The whole thing is worth reading, but I think there's this idea, again, that feminists or self-proclaimed sluts want to be "just like men," that rings slightly false. Morford writes that "we need more of the self-defined sluts...regularly nonjudged sluts who can do whatever they want and sleep with whomever they want..." and I do agree, to some extent, but I don't think we should just want to simply emulate men.
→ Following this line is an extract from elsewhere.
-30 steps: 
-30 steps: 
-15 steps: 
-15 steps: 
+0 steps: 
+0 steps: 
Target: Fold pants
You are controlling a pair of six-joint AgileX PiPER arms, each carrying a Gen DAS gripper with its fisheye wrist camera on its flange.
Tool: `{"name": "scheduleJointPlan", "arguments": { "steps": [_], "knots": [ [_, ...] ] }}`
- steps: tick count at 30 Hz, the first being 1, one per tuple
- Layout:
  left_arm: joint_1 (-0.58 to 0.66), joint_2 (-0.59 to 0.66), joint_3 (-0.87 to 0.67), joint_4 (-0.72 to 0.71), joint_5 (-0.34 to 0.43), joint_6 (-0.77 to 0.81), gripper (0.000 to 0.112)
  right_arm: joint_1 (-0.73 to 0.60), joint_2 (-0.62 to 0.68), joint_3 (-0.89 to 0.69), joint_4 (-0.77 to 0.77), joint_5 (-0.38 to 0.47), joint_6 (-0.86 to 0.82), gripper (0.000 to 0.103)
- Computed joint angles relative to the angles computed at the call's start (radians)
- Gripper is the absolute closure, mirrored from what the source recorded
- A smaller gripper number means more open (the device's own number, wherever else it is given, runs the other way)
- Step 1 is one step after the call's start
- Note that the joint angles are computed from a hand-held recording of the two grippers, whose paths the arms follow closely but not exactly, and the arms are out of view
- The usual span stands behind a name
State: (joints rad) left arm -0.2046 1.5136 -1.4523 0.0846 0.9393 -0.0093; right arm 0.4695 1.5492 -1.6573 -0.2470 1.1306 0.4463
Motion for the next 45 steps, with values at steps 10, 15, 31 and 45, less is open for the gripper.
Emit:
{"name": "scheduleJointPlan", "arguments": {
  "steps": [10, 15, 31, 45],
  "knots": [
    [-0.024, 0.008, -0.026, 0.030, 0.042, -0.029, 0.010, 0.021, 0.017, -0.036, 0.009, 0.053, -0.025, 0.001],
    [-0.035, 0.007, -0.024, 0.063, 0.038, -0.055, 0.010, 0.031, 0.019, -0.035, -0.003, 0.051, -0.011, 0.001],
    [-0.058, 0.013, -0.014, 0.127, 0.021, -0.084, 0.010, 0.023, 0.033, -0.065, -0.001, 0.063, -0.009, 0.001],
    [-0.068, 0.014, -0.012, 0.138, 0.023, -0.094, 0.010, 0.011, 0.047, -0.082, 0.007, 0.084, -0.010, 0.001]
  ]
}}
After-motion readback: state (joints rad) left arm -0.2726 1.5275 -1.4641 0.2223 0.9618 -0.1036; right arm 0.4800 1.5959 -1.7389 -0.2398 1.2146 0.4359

It's not my place to judge anyone else's behavior, but I will say that for me, I've certainly been on the other side where people sortof assume that for me sex is just a quick and easy transaction, a one-time, non-feeling, no-strings event, which it certainly can be, but wasn't for me. I think that while the whole "ethical slut" ethos may not appeal to everyone, there is something to be said for thinking about people other than yourself, which it is possible to do and still be as slutty as you want to be. A friend was saying I should write about the art of the one night stand, and how to have a good one - I may do that at some point, but I don't necessarily know the answer. In recent memory there's been one amazing one and several pretty dismal ones, so I'm certainly back to the drawing board. I don't necessarily think we need more sluts, but we need less judgment about other people's sexual choices. It's such an easy criticism to fall back on, perhaps the easiest next to slamming a woman's looks, and there really is no equivalent for a guy, so women can either embrace their sluttiness or perceived sluttiness, try to live up to some really fake ideal that's close to impossible. Emily White's Fast Girls: Teenage Tribes and the Myth of the Slut looks at this pheneomenon and how you don't even actually need to be slutty in order to be branded a slut, which I'm sure isn't a news flash to probably anyone reading this.